WORK INSTRUCTIONS: Write out the whole listing exactly as it is written below.

[[ DATA BELOW, beginning ]]

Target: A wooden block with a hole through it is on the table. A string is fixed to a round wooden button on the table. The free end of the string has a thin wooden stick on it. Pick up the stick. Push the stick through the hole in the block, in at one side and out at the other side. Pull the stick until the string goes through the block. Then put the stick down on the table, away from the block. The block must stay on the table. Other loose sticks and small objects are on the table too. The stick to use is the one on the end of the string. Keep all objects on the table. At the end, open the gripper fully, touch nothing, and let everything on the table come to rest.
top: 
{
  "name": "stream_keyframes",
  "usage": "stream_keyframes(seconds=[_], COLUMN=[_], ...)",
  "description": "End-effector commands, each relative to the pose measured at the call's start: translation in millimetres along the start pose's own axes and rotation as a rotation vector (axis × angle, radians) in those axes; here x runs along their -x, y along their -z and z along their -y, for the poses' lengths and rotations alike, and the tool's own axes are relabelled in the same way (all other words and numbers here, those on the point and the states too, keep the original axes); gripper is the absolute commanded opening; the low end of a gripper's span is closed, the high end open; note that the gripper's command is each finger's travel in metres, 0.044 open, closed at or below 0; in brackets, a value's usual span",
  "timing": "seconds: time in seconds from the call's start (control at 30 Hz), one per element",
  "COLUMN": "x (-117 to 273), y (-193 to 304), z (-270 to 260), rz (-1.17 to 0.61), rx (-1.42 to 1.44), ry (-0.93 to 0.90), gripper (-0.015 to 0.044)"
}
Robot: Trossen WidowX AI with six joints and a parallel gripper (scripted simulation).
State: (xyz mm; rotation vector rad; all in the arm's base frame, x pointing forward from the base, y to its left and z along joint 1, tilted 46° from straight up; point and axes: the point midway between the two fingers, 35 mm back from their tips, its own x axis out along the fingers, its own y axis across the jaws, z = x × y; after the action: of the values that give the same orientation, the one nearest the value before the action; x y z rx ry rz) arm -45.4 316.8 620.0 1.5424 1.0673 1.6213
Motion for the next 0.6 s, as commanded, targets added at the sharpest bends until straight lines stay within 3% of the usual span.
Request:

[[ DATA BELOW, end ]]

ANSWER SPACE:
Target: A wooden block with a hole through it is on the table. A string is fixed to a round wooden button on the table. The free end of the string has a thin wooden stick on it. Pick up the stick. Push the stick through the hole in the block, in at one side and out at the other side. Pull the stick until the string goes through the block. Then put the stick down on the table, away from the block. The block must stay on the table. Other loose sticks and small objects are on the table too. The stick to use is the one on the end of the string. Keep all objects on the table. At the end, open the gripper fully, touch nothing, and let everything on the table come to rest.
top: 
{
  "name": "stream_keyframes",
  "usage": "stream_keyframes(seconds=[_], COLUMN=[_], ...)",
  "description": "End-effector commands, each relative to the pose measured at the call's start: translation in millimetres along the start pose's own axes and rotation as a rotation vector (axis × angle, radians) in those axes; here x runs along their -x, y along their -z and z along their -y, for the poses' lengths and rotations alike, and the tool's own axes are relabelled in the same way (all other words and numbers here, those on the point and the states too, keep the original axes); gripper is the absolute commanded opening; the low end of a gripper's span is closed, the high end open; note that the gripper's command is each finger's travel in metres, 0.044 open, closed at or below 0; in brackets, a value's usual span",
  "timing": "seconds: time in seconds from the call's start (control at 30 Hz), one per element",
  "COLUMN": "x (-117 to 273), y (-193 to 304), z (-270 to 260), rz (-1.17 to 0.61), rx (-1.42 to 1.44), ry (-0.93 to 0.90), gripper (-0.015 to 0.044)"
}
Robot: Trossen WidowX AI with six joints and a parallel gripper (scripted simulation).
State: (xyz mm; rotation vector rad; all in the arm's base frame, x pointing forward from the base, y to its left and z along joint 1, tilted 46° from straight up; point and axes: the point midway between the two fingers, 35 mm back from their tips, its own x axis out along the fingers, its own y axis across the jaws, z = x × y; after the action: of the values that give the same orientation, the one nearest the value before the action; x y z rx ry rz) arm -45.4 316.8 620.0 1.5424 1.0673 1.6213
Motion for the next 0.6 s, as commanded, targets added at the sharpest bends until straight lines stay within 3% of the usual span.
Request:

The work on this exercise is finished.